__WORK REQUEST__. Would you retype exactly the lines below, starting with the one that has "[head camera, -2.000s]" and going on through the one that has "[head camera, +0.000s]", with no pictures and nothing else?

__DATA PROVIDED__.
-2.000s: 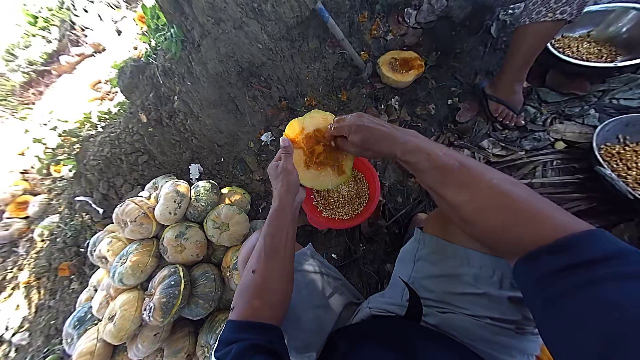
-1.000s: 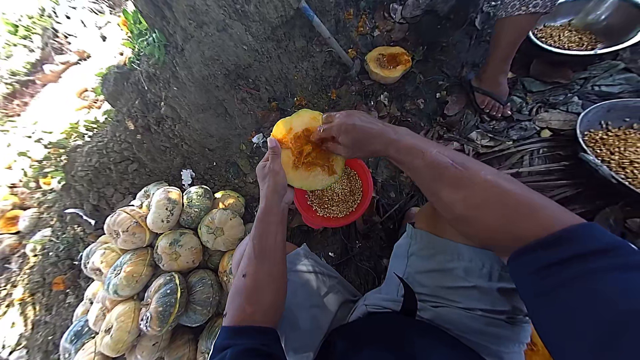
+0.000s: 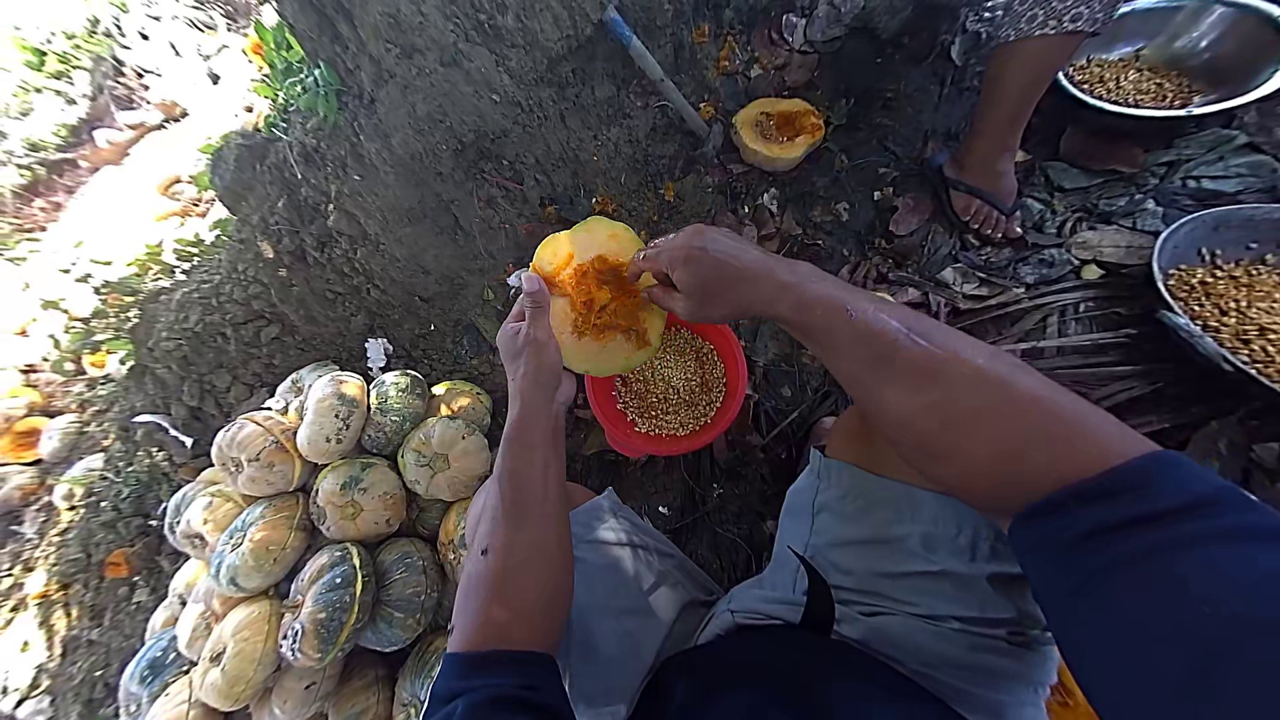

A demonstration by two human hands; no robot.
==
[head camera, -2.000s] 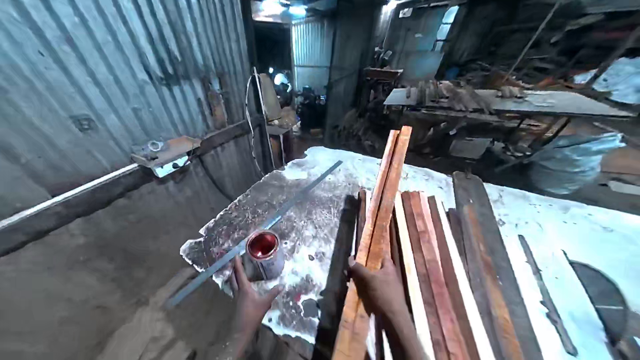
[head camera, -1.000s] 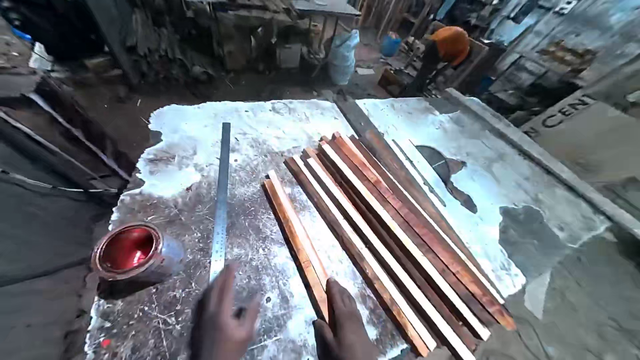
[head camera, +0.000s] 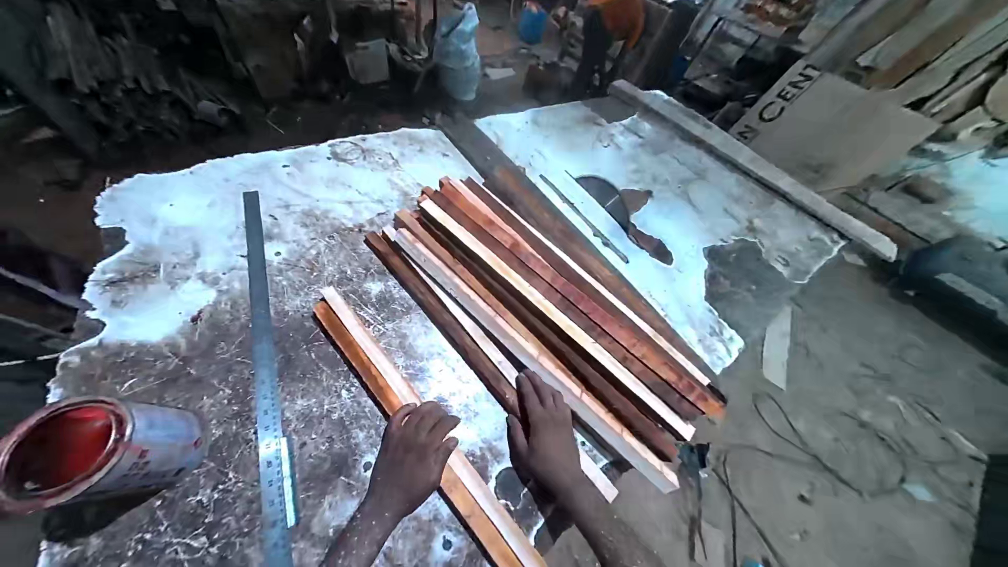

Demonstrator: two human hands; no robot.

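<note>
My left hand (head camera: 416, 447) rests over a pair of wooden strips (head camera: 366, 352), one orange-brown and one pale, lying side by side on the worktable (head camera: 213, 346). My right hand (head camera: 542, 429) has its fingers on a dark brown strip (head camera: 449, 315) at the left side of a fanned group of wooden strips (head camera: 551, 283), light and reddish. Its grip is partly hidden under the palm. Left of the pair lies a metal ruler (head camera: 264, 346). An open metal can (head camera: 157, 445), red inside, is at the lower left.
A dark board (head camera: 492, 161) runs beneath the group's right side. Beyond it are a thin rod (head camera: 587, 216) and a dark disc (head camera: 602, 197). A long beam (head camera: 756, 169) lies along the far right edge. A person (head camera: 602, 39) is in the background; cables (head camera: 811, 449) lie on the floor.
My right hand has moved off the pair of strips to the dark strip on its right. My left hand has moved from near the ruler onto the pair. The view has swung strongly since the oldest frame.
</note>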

__REPLY__.
[head camera, -2.000s] 
[head camera, -1.000s] 
[head camera, +0.000s] 

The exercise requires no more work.